What should happen now?

Conflicts of interest (both real and perceived) need to be managed proactively by the government to promote integrity and prevent private interests from influencing decision making. The use of blind trust arrangements can offset conflicts but the current system is heavily reliant on self-disclosure and operates without meaningful monitoring or enforcement mechanisms.

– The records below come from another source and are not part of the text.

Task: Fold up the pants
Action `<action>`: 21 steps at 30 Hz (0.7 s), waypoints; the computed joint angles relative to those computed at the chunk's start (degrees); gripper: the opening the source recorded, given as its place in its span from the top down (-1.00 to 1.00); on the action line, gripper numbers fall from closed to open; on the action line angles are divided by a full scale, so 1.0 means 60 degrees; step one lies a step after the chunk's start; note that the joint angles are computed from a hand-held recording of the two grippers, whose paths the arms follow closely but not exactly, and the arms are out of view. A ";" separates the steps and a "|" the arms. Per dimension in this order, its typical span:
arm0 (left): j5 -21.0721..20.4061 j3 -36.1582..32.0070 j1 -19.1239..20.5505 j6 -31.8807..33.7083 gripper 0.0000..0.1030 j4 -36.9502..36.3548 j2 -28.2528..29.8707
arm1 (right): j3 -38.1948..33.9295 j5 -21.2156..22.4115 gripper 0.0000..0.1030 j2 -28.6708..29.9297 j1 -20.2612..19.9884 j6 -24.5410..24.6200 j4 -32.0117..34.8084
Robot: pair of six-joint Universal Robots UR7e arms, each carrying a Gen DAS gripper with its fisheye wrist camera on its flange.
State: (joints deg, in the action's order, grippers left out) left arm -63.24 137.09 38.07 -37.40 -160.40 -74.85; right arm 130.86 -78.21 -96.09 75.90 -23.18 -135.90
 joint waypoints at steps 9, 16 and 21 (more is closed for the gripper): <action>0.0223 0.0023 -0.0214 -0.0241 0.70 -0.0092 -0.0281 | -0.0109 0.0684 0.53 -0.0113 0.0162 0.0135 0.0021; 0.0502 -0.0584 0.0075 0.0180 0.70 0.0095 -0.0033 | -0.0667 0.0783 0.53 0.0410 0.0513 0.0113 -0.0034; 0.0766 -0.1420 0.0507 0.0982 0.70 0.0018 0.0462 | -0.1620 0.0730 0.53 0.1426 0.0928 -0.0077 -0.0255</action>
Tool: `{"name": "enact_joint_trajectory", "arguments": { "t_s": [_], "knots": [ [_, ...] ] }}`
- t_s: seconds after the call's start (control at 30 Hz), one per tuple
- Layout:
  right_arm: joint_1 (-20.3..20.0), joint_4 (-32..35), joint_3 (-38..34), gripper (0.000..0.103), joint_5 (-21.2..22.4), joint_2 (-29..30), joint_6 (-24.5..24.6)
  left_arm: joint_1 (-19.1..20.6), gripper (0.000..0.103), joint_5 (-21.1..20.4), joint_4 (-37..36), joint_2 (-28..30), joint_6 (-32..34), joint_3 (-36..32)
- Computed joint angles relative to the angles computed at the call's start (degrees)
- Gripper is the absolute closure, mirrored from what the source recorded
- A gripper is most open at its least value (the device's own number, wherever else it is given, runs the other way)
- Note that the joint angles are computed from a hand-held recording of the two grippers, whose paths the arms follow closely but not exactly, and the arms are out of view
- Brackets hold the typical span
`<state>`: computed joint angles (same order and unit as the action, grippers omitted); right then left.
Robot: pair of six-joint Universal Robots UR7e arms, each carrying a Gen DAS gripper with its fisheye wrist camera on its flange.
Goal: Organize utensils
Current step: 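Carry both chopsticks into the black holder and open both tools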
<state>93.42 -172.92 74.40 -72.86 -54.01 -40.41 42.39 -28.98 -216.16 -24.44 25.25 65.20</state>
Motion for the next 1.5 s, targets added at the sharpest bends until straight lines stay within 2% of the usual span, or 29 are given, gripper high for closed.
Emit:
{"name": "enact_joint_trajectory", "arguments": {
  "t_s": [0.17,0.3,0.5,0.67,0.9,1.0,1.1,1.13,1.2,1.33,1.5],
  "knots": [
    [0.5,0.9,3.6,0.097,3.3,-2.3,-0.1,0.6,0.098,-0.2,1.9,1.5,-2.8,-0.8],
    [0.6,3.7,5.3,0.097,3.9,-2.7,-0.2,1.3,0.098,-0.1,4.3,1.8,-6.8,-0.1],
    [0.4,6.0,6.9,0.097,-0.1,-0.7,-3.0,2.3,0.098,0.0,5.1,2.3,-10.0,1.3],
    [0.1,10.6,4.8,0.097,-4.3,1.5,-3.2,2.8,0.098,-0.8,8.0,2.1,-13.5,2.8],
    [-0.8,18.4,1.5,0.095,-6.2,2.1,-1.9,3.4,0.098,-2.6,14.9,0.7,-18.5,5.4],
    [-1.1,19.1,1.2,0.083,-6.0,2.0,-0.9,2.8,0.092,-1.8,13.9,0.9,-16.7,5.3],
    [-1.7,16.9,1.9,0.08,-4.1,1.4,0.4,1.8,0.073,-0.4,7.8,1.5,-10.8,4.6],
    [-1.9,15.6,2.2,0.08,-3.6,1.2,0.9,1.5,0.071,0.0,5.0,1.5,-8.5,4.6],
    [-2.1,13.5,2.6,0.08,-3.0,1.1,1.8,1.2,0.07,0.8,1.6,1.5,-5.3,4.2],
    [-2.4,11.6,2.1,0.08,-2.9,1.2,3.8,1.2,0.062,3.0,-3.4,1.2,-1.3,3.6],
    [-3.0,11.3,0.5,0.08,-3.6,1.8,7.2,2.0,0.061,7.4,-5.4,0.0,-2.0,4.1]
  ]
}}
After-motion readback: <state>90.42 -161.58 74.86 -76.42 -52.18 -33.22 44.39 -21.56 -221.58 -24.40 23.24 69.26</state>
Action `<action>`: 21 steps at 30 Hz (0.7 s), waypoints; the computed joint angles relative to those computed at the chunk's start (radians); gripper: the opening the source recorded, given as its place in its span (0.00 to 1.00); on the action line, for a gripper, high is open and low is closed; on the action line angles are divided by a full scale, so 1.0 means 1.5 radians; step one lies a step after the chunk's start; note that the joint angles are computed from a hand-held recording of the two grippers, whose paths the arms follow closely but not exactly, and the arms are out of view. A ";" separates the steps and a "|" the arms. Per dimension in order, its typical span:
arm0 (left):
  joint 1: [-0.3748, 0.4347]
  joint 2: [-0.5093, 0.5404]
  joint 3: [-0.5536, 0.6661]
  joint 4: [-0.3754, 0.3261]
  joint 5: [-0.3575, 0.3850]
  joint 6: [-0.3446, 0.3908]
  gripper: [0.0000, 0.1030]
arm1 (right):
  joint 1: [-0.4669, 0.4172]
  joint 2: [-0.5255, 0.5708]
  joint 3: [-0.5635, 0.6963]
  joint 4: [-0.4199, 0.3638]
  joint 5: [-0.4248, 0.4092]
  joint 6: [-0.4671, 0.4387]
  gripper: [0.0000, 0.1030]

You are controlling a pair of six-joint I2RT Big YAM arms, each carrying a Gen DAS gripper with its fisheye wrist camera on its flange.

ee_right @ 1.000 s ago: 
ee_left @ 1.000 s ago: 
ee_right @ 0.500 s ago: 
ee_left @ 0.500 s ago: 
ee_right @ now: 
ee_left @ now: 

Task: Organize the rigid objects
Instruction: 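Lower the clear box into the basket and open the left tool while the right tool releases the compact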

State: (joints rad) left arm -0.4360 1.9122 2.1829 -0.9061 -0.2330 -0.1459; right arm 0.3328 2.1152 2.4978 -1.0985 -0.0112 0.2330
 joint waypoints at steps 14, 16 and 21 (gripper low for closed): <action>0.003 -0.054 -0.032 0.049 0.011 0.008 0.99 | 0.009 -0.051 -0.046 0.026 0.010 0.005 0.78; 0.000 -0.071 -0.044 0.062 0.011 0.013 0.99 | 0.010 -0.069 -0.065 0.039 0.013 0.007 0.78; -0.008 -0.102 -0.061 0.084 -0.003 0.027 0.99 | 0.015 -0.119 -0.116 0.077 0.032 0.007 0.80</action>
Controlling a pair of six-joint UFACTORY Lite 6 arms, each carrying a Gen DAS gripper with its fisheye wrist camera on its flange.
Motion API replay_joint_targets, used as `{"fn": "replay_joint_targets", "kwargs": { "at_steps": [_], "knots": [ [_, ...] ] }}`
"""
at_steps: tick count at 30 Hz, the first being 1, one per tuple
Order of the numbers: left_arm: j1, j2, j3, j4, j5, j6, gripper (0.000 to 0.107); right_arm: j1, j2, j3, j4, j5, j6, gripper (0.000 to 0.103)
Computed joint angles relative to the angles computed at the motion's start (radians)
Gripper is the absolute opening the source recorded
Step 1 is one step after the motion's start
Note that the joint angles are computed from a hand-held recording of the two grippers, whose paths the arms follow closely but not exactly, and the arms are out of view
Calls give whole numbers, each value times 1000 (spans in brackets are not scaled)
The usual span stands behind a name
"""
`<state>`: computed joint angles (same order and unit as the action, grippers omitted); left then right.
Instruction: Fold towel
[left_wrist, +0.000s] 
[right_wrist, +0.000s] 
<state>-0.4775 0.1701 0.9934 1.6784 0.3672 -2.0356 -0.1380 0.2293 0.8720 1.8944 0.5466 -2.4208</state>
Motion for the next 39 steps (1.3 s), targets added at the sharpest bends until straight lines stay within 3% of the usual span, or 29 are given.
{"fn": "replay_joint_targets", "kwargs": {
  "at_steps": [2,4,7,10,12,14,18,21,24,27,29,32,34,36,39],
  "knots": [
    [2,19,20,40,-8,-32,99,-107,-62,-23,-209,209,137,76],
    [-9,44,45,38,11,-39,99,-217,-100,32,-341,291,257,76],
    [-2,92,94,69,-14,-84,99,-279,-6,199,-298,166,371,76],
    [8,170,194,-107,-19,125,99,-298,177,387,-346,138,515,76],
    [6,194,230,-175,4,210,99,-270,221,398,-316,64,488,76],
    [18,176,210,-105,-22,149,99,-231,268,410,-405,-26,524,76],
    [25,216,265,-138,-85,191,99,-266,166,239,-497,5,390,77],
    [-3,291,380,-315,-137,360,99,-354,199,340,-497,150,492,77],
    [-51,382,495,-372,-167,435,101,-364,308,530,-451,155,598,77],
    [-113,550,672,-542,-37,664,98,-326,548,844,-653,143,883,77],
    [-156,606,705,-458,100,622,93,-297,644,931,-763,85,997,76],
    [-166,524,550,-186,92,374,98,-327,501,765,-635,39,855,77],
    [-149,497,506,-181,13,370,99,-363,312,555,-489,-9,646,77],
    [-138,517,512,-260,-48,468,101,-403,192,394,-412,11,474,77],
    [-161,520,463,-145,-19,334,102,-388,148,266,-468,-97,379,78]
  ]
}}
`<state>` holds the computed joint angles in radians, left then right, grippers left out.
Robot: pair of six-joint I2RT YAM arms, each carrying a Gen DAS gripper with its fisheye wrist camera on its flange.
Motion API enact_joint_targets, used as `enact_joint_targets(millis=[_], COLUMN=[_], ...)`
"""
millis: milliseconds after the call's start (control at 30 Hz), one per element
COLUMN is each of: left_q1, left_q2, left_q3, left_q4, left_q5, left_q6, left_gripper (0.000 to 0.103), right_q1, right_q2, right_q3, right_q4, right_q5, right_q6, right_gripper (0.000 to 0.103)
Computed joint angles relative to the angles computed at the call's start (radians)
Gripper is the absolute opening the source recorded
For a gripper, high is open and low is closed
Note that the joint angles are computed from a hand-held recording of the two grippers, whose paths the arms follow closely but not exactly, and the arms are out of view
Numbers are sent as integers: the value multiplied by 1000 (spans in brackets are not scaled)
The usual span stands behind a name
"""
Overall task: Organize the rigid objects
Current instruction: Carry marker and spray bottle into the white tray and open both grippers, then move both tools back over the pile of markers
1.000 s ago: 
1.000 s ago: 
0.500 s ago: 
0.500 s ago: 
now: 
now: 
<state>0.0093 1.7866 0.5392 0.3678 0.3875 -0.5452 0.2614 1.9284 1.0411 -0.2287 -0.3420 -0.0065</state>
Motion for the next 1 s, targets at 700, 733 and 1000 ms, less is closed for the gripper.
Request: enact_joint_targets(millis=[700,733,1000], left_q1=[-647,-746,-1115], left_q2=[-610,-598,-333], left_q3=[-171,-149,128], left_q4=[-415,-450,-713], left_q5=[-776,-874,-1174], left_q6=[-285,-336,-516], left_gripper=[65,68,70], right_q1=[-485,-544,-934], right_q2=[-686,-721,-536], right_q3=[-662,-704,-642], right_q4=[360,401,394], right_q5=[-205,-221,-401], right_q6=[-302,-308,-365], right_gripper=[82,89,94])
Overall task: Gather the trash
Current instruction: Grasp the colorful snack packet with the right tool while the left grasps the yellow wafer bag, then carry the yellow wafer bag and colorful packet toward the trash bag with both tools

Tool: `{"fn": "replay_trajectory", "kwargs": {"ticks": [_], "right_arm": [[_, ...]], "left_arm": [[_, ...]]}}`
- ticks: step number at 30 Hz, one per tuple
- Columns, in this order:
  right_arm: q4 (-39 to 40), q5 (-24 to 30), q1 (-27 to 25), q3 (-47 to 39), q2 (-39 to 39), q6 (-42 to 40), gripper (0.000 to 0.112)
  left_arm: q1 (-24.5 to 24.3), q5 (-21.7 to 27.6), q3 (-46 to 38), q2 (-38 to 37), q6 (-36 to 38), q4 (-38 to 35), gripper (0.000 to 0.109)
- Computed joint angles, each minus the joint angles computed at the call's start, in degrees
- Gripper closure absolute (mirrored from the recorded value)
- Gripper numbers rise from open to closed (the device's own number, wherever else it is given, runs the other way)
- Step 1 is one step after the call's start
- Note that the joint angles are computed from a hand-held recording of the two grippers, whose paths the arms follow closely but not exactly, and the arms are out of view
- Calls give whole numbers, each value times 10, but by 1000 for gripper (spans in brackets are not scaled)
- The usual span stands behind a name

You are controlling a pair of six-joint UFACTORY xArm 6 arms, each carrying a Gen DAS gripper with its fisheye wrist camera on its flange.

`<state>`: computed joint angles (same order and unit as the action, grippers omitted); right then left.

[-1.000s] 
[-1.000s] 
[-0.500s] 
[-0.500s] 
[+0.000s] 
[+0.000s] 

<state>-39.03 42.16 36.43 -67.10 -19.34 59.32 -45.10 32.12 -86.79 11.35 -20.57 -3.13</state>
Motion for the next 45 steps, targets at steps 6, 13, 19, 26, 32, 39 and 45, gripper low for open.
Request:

Spotlight on Corruption recommends:

 

1. Harmonising the rules on blind trust arrangements across the House of Lords, House of Commons and at Ministerial level.

 

The House of Commons’ and House of Lords’ registers should include information on whether individuals have blind trust arrangements in place in line with the list of Ministerial interests. At present when Lords enter government and put in place a blind trust arrangement it is not clear which of the shareholdings reported to the House of Lords are included or fall outside the arrangement listed on the register of Ministers’ interests, meaning conflicts of interest are more difficult to monitor.

 

2. On appointment to government, Ministers should supply the Parliamentary Under-Secretary and Independent Adviser on Ministers’ interests with a list of potential conflicts between their financial interests and the ministerial post.

 

In addition, copies of the blind trust arrangement should be submitted as well as a list of assets transferred to the trust on its establishment and contact details for the trustee.

 

3. The bi-annual report published by the Independent Adviser on Ministers’ Interests should contain summaries of the contents of blind trusts if they are relevant to the Minister’s brief. 

 

The report should also contain summaries of how many times advice was sought on potential conflicts of interest and information on how many times this resulted in the individual establishing a blind trust arrangement, divesting from the shareholding or not undertaking any action.